──────── Source data

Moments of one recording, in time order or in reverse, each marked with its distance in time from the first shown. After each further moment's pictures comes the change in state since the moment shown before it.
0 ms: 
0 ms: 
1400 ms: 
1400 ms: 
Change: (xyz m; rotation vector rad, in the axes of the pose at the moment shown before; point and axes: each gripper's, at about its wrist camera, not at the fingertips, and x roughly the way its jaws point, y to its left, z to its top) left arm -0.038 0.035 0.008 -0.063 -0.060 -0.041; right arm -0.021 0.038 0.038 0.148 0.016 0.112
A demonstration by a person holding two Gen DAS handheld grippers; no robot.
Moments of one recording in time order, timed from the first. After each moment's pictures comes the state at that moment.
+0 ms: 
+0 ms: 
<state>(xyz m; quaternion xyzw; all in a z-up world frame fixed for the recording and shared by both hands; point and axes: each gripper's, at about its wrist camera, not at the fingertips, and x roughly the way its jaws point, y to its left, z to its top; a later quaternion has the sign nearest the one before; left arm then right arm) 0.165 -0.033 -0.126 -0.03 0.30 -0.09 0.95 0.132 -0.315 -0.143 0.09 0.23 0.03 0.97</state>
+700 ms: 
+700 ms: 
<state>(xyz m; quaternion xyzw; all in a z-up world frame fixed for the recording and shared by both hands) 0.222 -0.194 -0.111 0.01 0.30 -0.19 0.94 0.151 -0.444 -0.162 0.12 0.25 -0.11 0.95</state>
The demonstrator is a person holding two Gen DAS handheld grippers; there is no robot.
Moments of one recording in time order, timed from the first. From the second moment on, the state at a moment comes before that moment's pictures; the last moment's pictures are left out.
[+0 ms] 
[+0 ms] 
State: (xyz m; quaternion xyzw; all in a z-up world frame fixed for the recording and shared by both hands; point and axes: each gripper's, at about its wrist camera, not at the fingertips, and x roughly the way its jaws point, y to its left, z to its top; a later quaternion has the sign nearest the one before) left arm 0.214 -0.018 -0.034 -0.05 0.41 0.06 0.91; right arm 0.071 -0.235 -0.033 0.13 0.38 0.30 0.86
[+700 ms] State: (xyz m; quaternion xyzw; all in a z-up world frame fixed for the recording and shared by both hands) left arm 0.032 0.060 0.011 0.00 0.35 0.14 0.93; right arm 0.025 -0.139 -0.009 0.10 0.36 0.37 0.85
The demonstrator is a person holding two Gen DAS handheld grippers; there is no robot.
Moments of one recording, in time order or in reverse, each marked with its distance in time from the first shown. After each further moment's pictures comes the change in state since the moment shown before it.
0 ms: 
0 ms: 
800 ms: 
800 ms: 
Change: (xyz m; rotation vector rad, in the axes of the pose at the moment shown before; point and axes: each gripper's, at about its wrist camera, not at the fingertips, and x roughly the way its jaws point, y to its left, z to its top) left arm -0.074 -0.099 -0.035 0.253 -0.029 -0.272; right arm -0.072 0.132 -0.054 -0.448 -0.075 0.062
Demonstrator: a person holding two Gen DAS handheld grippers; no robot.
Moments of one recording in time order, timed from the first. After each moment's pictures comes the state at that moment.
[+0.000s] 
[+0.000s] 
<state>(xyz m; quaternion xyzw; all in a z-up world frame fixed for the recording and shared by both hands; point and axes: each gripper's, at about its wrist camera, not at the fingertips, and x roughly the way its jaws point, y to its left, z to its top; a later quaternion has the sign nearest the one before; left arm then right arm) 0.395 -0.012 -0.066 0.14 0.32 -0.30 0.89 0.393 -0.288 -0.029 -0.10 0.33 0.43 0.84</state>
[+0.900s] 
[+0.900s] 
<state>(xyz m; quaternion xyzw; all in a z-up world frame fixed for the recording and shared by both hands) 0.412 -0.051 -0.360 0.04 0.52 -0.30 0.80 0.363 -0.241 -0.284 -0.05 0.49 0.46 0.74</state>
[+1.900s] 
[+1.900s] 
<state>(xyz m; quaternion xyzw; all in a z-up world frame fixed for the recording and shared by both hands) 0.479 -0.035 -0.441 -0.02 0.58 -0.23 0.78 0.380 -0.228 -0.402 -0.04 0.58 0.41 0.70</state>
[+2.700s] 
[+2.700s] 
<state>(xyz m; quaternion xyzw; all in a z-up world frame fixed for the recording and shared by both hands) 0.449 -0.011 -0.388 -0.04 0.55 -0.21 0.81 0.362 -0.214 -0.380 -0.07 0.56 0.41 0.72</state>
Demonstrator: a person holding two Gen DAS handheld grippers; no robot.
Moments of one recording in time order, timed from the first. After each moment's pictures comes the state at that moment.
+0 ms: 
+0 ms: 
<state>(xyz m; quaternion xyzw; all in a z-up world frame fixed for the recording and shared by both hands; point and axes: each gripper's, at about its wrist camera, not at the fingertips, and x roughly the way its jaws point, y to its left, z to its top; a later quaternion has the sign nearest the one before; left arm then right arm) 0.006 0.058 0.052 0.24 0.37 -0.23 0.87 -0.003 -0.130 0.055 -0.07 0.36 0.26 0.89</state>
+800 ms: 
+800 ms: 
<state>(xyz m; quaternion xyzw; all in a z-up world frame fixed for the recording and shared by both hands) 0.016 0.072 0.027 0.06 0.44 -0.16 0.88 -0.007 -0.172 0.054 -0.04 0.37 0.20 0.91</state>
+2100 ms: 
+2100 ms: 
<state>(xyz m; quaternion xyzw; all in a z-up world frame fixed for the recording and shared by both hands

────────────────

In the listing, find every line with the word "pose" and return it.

Change: (xyz m; rotation vector rad, in the axes of the pose at the moment shown before; point and axes: each gripper's, at about its wrist camera, not at the fingertips, and x roughly the way its jaws point, y to its left, z to its top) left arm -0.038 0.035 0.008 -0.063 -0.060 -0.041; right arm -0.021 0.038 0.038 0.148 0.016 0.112
Change: (xyz m; rotation vector rad, in the axes of the pose at the moment shown before; point and axes: each gripper's, at about its wrist camera, not at the fingertips, and x roughly the way its jaws point, y to its left, z to its top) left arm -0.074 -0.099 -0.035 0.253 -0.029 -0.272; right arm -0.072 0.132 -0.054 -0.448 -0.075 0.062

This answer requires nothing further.